4 March 2020

2020-an imminent financial crash or will the real estate sector’s fortunes continue to be favourable?

On 25 February, Bisnow hosted a panel discussion on the prospects for UK real estate in 2020. The eminent panel included representatives from Hines, M&G Real Estate, Moorfield Group, Patron Capital Partners and Schroder Real Estate. Here are some key takeaways.

Forecast

  • Bearish forecast – In light of the long-term bull market that we are experiencing and the inflated property prices, the general feeling was that there is potential for a big correction to the market in the near future. The possibility of an imminent financial crash is a concern for investors who continue to invest but are being cautious and deploying capital on a risk-adjusted basis. Could the coronavirus be the black swan event which derails the market? This is yet to be seen but the stock markets are already starting to react negatively. It was clear, however, that the panellists weren’t expecting any Brexit-triggered corrections, although some did feel that we have not seen the full extent of Brexit’s impact on the regions where they anticipate some tough years ahead.
  • Tight supply of quality stock – The availability of prime investment stock will remain tight and vacancy rates low despite strong demand from investors. The high competition for prime stock has resulted in many sellers seeking premiums for their properties. This trend will continue as the shortage of debt available for speculative schemes and the high cost of debt finance will continue to restrict speculative development. Many lenders remain unwilling to take the risk associated with speculative development despite the strong occupier market, and so it was felt that there is a need for more creative lenders and more capital which is available to lend in a flexible way in order to meet the demand.
  • Overseas investors – Whilst some of the panellists thought that overseas investors were scaling back their activity in London and that the Brexit decision has made the UK look more insular and less attractive to overseas investors, others felt, despite the fearfulness surrounding the economy and Brexit, that London will continue to benefit from continued investment from overseas (and Asia in particular) as a result of the weakened pound. They thought that international investors still saw UK commercial real estate as a good home for their capital, and that this would continue through 2020. Many overseas investors deploy a gateway strategy and London will maintain its position as one of the key gateway cities where overseas investors feel comfortable investing.

Trends expected to emerge

  • Impact investment and ESG moving into the mainstream – With the built environment contributing to around 40% of the UK’s carbon emissions, and mounting social and regulatory pressure to tackle climate change perhaps as a result of the “Greta effect”, the hot topic of sustainability will dominate 2020. ESG will be a key commercial driver over the next few years as investors seek a social dividend as well as a financial dividend. Investors and trustees are taking ESG more seriously and, as a result, fund managers are increasingly having to report on “social” criteria. Charlotte Jacques, Head of Sustainability and Impact Investment at Schroder Real Estate, noted that one charity managed by Schroder now has a policy not to invest with companies which do not have ESG initiatives.

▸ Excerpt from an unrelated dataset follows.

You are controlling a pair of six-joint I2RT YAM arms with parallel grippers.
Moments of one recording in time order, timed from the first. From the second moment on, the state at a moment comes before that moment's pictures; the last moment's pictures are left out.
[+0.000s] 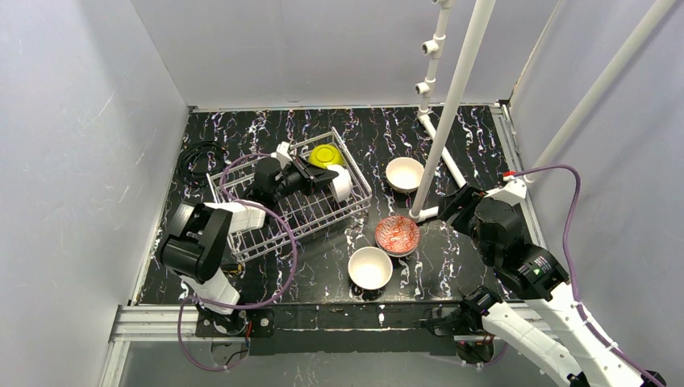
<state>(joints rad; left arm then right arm) -0.36 1.66 0.70 0.75 0.54 -1.36 0.66 0.55 0.80 -0.71 0.52 0.75</state>
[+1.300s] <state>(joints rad) -0.31 1.45 0.62 0.17 0.35 -1.02 0.66 0.52 0.80 -0.71 0.52 0.75</state>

    Equally, occupiers are taking a greater interest in the impact real estate can have on the environment; there is evidence that occupiers are willing to pay more for ethical and efficient buildings, and there are tenants with strong covenant strength who will only occupy buildings with “outstanding” BREEAM performance. In 2020, it seems we are likely to see more building, buying and repositioning of assets to make buildings fit for the future.
  • PropTech needed to address sustainability issues – Sustainability is a difficult concept to define. There is a desire within the built environment to “do good” but how do we deliver and measure that? New emerging technologies will help investors and occupiers understand and analyse the sustainability and performance of buildings.
  • Flexible workspace evolution – The trend for flexible office and co-working space will continue to dominate the office market in cities like London with a diverse occupier base (including a large number of start-ups, SMEs and freelancers) which is increasingly seeking shorter leases, well-designed and well-apportioned space, more amenities and services, and immediate connectivity. Traditional landlords will increasingly deliver their own flexible office product to meet the demand for flexibility and service. We have already seen British Land launch its own flexible workspace brand, Storey, and L&G launch Capsule. The challenge for traditional landlords moving into the flexible office space will be the service and hospitality element as in order to operate a successful business, they’ll have to do more than merely provide a space and collect rent.
  • Retail still in decline but logistics/industrial sector on the up – The retail sector will continue to face turmoil through 2020, with panellists arguing that some large shopping centres are beyond repair and should be knocked down and repurposed to industrial or residential schemes. Conversely, and as a consequence of the growth of online shopping which has forced many traditional retailers into administration, the logistics and industrial sector will continue to see strong growth.

Holly is an Associate in our Commercial Real Estate team.